_YOUR OBJECTIVE_
Pictures in the data should be dropped; transcribe exactly the lines from the one that has "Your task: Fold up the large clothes" through the one that has "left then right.".

Dataset entries:
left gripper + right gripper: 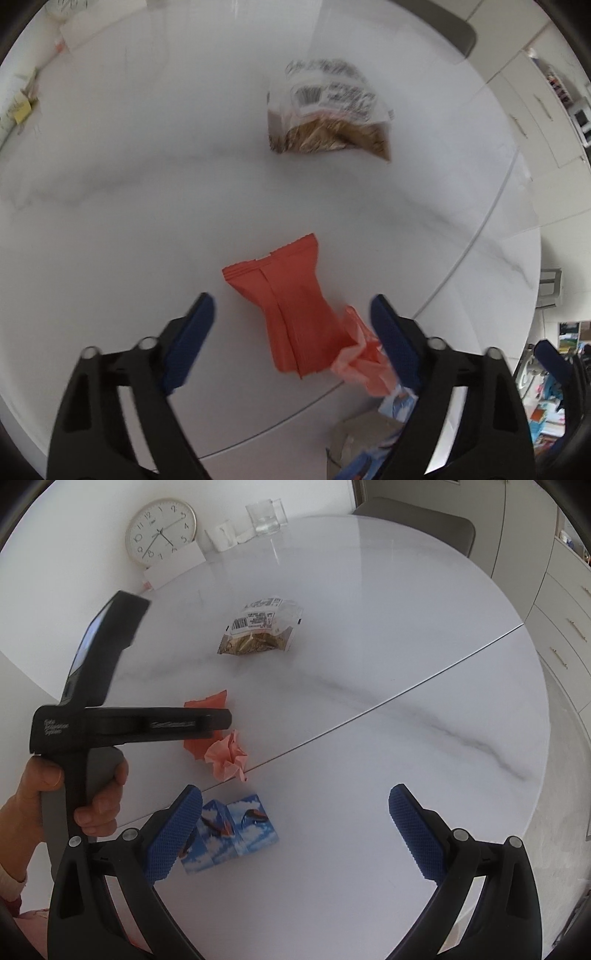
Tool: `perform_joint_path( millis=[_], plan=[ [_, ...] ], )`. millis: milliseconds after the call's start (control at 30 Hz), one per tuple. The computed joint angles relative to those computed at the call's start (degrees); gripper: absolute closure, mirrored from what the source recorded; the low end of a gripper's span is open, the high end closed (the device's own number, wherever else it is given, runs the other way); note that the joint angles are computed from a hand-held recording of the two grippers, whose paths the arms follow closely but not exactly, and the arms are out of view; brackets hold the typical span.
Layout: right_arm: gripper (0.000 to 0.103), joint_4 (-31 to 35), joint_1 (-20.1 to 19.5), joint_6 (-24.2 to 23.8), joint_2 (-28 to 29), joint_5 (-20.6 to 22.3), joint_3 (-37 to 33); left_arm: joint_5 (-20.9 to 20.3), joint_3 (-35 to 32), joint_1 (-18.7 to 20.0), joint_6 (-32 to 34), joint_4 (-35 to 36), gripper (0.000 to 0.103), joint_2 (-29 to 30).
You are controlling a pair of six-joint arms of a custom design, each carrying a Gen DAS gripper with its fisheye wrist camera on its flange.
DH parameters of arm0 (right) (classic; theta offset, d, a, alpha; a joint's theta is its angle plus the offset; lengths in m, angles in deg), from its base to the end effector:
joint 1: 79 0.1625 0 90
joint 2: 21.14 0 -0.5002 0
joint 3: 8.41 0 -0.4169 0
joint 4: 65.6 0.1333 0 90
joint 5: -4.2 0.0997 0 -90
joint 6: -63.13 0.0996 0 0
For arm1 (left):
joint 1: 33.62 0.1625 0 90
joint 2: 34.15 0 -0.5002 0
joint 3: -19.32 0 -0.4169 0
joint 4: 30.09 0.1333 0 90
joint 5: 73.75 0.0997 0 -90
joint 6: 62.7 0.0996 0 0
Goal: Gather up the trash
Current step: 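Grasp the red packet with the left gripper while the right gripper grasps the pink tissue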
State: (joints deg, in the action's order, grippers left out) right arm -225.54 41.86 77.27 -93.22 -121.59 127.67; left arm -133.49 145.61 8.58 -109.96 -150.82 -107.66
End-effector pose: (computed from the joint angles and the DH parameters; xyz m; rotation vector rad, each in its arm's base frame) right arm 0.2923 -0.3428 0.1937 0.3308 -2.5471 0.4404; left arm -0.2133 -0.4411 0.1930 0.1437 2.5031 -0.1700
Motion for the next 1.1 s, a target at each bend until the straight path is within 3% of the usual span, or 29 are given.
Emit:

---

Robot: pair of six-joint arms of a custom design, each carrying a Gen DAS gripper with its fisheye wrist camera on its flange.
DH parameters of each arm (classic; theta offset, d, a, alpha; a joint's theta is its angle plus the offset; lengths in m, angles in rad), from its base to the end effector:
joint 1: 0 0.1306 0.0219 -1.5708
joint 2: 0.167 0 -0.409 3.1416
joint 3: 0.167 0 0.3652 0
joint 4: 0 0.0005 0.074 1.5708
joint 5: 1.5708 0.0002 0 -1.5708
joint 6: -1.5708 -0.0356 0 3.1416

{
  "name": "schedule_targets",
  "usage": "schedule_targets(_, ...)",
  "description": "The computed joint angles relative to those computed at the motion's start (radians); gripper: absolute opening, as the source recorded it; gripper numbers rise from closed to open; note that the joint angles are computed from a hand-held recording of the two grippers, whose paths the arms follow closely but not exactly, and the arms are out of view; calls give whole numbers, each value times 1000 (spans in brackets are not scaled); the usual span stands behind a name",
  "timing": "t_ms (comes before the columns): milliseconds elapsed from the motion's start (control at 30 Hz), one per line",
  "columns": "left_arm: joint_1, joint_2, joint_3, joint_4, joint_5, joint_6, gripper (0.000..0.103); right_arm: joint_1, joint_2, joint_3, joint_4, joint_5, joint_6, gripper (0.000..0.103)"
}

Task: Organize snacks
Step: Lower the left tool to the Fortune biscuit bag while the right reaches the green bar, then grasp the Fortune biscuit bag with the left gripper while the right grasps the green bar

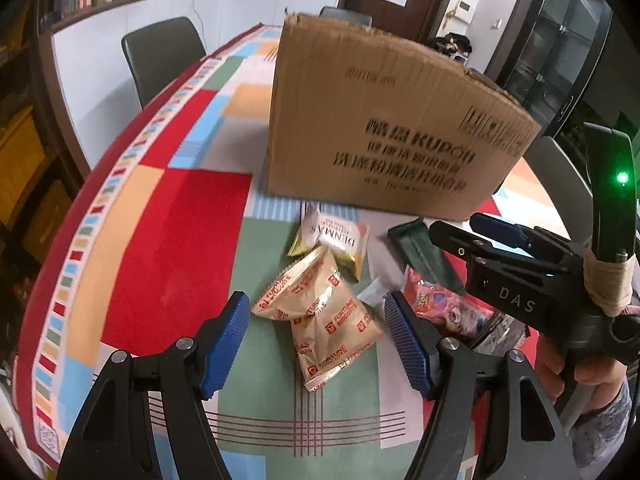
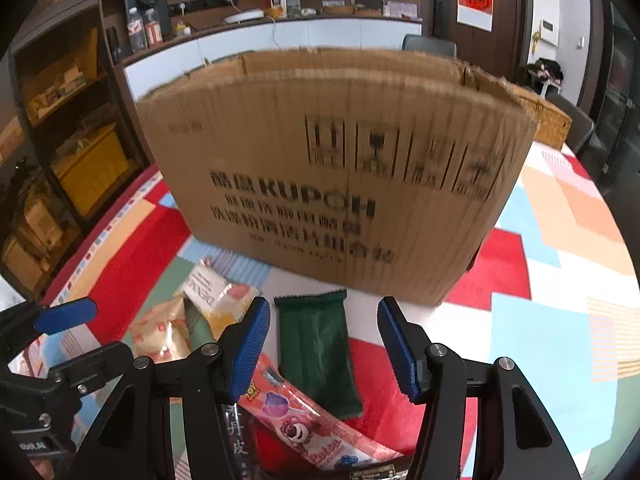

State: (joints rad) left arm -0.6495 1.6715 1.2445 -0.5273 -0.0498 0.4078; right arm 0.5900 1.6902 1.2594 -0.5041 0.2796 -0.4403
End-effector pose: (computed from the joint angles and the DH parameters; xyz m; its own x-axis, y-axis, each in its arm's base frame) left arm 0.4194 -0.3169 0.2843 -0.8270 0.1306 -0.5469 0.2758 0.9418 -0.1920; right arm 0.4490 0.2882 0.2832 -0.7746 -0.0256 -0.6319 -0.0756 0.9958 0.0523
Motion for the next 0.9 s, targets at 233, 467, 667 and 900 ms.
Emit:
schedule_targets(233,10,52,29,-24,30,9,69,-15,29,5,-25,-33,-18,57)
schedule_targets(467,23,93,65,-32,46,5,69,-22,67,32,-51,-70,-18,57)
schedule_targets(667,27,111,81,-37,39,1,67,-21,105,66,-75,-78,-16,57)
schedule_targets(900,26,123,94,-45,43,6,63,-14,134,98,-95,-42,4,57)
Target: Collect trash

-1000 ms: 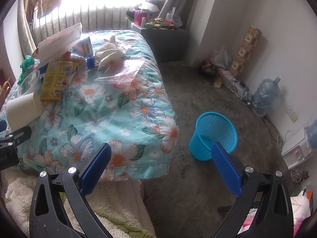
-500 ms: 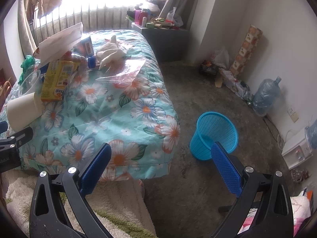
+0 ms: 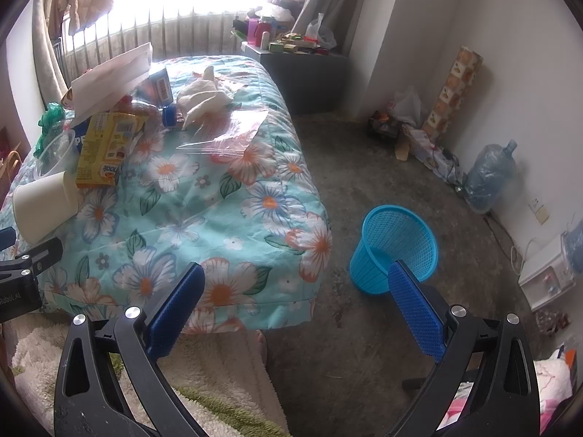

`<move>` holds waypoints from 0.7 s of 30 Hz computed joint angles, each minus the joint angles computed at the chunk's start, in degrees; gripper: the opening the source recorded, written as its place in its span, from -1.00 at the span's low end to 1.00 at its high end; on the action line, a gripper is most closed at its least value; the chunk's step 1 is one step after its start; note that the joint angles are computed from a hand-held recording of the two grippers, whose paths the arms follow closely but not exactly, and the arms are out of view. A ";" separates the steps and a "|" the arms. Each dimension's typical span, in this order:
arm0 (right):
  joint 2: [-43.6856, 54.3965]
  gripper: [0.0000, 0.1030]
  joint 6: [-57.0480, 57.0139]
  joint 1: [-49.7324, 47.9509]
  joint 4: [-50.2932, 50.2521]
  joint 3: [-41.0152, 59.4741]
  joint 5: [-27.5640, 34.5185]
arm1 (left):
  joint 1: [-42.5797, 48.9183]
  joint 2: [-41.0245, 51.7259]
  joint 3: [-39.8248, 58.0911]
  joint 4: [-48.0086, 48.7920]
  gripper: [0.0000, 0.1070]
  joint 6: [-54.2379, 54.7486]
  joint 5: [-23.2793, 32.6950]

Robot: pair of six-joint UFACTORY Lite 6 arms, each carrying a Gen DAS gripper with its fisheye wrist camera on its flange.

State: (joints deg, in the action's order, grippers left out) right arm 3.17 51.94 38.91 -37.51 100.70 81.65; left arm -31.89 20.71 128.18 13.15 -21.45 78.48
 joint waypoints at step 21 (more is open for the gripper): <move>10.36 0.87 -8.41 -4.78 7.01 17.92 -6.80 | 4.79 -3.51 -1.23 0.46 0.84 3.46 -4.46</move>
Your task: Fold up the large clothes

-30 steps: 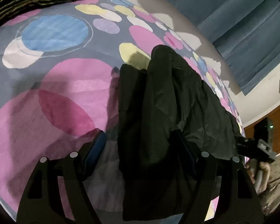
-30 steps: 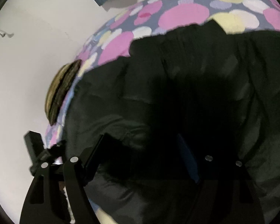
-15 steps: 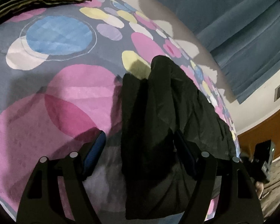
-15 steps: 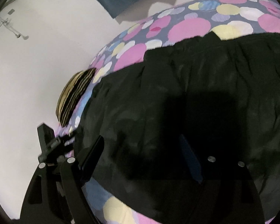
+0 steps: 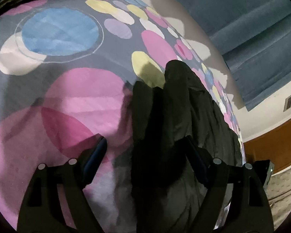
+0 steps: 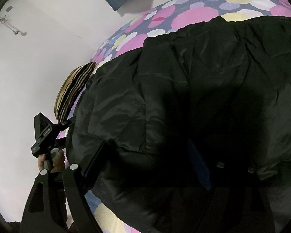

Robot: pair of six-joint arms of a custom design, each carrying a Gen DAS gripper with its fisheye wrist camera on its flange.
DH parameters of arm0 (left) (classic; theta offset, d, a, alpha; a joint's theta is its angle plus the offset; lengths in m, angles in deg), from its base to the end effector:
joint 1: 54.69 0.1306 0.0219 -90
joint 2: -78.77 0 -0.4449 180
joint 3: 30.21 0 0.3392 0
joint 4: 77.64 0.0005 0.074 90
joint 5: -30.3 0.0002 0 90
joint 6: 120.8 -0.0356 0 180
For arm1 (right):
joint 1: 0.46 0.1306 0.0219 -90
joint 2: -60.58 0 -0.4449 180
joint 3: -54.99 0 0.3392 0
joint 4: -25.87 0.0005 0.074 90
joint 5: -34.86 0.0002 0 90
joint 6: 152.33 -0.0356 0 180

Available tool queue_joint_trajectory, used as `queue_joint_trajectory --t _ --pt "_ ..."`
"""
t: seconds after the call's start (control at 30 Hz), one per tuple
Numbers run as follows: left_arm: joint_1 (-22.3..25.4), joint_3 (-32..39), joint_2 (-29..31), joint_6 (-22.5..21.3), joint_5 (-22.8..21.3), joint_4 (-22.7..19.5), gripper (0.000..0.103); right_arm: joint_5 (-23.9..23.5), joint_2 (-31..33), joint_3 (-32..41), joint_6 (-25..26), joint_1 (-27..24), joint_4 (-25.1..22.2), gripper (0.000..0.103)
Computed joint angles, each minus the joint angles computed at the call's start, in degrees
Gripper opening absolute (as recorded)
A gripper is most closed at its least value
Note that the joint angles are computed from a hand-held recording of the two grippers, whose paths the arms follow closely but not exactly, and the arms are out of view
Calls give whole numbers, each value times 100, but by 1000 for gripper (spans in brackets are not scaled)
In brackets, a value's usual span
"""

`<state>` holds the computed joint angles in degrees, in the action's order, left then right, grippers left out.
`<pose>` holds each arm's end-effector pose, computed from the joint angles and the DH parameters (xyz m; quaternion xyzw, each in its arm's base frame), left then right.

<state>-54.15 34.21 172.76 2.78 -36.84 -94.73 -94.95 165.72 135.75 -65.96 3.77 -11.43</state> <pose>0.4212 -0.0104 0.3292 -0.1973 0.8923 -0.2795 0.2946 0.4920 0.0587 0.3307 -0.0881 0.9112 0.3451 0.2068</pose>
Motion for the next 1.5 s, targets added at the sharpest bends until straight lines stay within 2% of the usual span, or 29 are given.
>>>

_RESPONSE BELOW_
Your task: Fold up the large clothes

-30 steps: 
-30 steps: 
-15 steps: 
-15 steps: 
+0 steps: 
+0 steps: 

Robot: pair of six-joint arms of a custom design, each carrying a Gen DAS gripper with its fisheye wrist camera on its flange.
DH parameters of arm0 (left) (classic; theta offset, d, a, alpha; a joint's theta is its angle plus the offset; lengths in m, angles in deg), from its base to the end effector:
joint 1: 54.69 0.1306 0.0219 -90
joint 2: -78.77 0 -0.4449 180
joint 3: 30.21 0 0.3392 0
joint 4: 77.64 0.0005 0.074 90
joint 5: -30.3 0.0002 0 90
joint 6: 120.8 -0.0356 0 180
For arm1 (right):
joint 1: 0.46 0.1306 0.0219 -90
joint 2: -60.58 0 -0.4449 180
joint 3: -54.99 0 0.3392 0
joint 4: -25.87 0.0005 0.074 90
joint 5: -34.86 0.0002 0 90
joint 6: 152.33 -0.0356 0 180

Available tool queue_joint_trajectory, used as `queue_joint_trajectory --t _ --pt "_ ..."`
"""
t: seconds after the call's start (control at 30 Hz), one per tuple
Numbers run as follows: left_arm: joint_1 (-22.3..25.4), joint_3 (-32..39), joint_2 (-29..31), joint_6 (-22.5..21.3), joint_5 (-22.8..21.3), joint_4 (-22.7..19.5), gripper (0.000..0.103); right_arm: joint_5 (-23.9..23.5), joint_2 (-31..33), joint_3 (-32..41), joint_6 (-25..26), joint_1 (-27..24), joint_4 (-25.1..22.2), gripper (0.000..0.103)
Computed joint angles, each minus the joint angles computed at the call's start, in degrees
Gripper opening absolute (as recorded)
A gripper is most closed at its least value
Note that the joint angles are computed from a hand-held recording of the two grippers, whose paths the arms follow closely but not exactly, and the arms are out of view
Calls give whole numbers, each value times 100, but by 1000 for gripper (spans in brackets are not scaled)
In brackets, a value's usual span
"""

`<state>` holds the computed joint angles in degrees, in the action's order, left then right, grippers left out.
`<pose>` holds each arm's end-effector pose, computed from the joint angles and the DH parameters (xyz m; quaternion xyzw, each in its arm's base frame), left then right.

For this exercise, the answer is now complete.